[WHAT THE TASK REQUIRES]
Your reply should be the full listing, copied exactly.

[RECORDED DATA]

════════════════════

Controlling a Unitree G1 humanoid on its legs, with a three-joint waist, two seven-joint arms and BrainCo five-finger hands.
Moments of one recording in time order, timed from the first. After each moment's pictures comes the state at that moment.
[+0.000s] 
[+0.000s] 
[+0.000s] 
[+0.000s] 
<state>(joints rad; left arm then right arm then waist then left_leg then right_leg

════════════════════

[OUTPUT BELOW]
Controlling a Unitree G1 humanoid on its legs, with a three-joint waist, two seven-joint arms and BrainCo five-finger hands.
Moments of one recording in time order, timed from the first. After each moment's pictures comes the state at that moment.
[+0.000s] 
[+0.000s] 
[+0.000s] 
[+0.000s] 
<state>(joints rad; left arm then right arm then waist then left_leg then right_leg

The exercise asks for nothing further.